Exercise prompt -> The lines below, beginning at the one that contains "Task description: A" and ending at the last, are to be retyped exactly.

Supplied data ->
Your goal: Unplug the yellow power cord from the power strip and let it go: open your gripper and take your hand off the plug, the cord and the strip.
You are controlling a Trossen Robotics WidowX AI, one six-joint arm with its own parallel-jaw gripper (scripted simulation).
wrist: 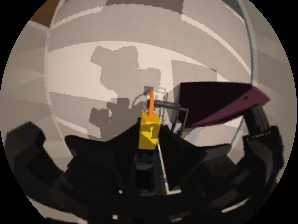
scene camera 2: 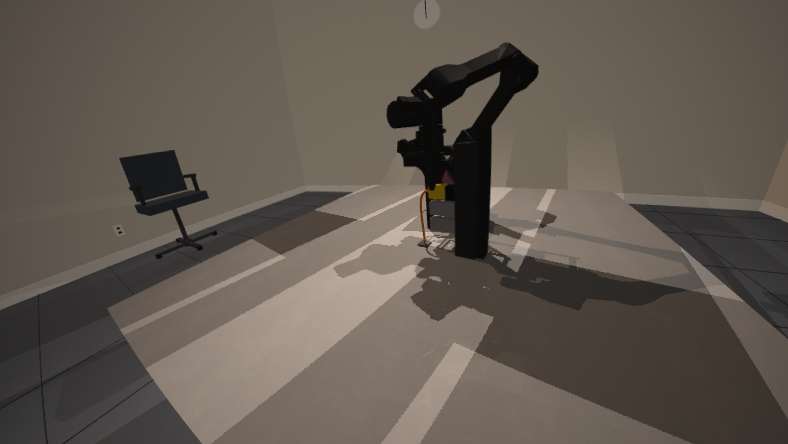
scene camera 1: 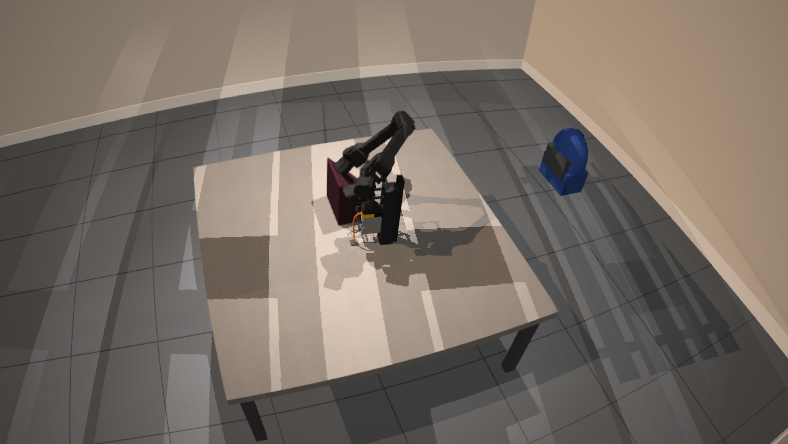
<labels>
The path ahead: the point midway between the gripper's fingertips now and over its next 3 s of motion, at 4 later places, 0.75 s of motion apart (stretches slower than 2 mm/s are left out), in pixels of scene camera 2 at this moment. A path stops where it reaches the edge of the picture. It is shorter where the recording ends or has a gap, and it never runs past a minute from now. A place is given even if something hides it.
My gripper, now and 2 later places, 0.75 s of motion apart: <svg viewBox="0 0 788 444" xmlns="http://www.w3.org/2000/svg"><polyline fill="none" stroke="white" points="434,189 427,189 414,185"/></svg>
</labels>
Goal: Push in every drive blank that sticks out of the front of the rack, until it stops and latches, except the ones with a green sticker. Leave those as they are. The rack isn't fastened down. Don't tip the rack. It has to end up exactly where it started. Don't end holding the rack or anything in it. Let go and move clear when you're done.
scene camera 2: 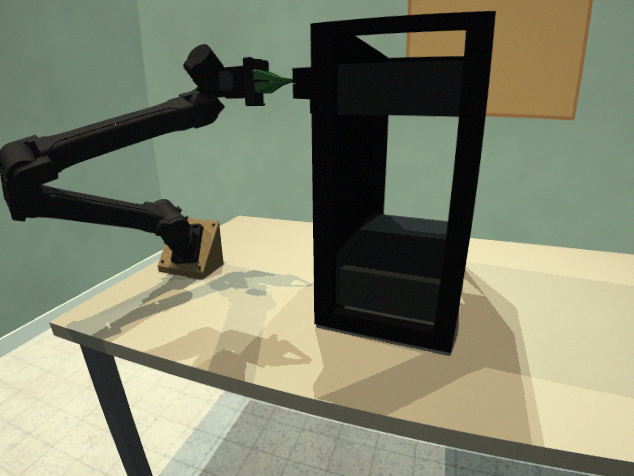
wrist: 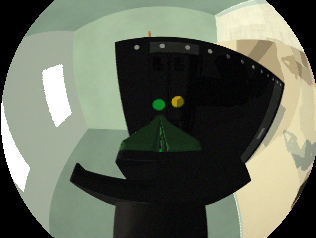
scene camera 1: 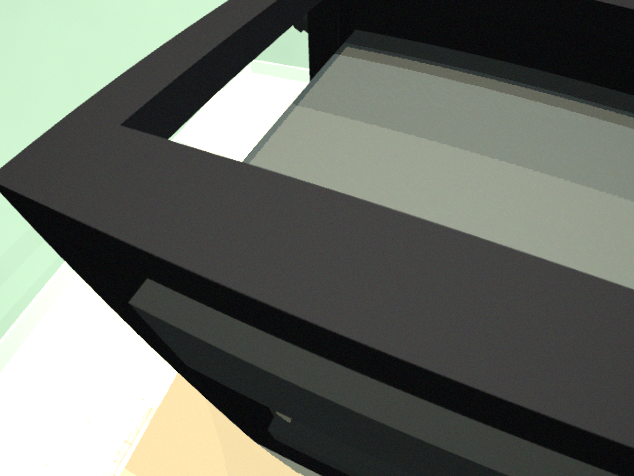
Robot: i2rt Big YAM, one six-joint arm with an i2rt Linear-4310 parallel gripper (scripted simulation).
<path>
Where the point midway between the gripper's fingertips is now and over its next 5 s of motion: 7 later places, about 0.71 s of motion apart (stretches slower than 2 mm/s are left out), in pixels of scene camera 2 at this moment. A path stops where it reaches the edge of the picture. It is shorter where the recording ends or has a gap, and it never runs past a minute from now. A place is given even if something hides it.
My gripper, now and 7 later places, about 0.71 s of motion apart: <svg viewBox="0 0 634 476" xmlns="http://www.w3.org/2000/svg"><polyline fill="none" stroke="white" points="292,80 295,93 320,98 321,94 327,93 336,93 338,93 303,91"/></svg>
</path>
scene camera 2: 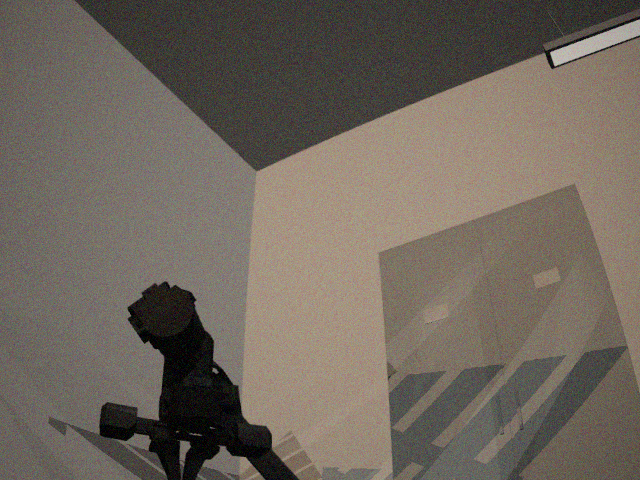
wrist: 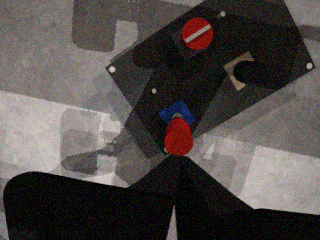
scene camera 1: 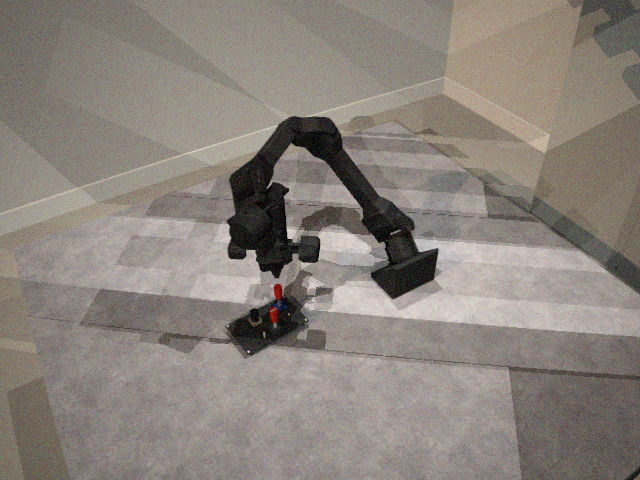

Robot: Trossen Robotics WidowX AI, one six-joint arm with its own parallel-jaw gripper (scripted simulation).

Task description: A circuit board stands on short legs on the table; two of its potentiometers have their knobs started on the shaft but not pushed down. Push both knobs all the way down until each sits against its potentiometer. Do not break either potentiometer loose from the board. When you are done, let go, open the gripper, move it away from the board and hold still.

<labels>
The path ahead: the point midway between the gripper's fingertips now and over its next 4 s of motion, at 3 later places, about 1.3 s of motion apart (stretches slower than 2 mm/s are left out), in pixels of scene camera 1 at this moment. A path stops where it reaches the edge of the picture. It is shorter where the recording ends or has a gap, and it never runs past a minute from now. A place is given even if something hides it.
My gripper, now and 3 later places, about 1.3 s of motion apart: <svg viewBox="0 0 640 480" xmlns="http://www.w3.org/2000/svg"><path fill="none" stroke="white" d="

Reply to the exercise ->
Task description: A circuit board stands on short legs on the table; two of its potentiometers have their knobs started on the shaft but not pushed down. Push both knobs all the way down until each sits against its potentiometer. Do not break either potentiometer loose from the board. When you are done, let go, open the gripper, move it away from the board and hold still.

<labels>
The path ahead: the point midway between the gripper's fingertips now and over its next 4 s of motion, at 3 later places, about 1.3 s of motion apart (stretches slower than 2 mm/s are left out), in pixels of scene camera 1 at this moment. A path stops where it reaches the edge of the picture. It is shorter where the recording ends or has a gap, and it never runs past a minute from now. A place is given even if something hides it.
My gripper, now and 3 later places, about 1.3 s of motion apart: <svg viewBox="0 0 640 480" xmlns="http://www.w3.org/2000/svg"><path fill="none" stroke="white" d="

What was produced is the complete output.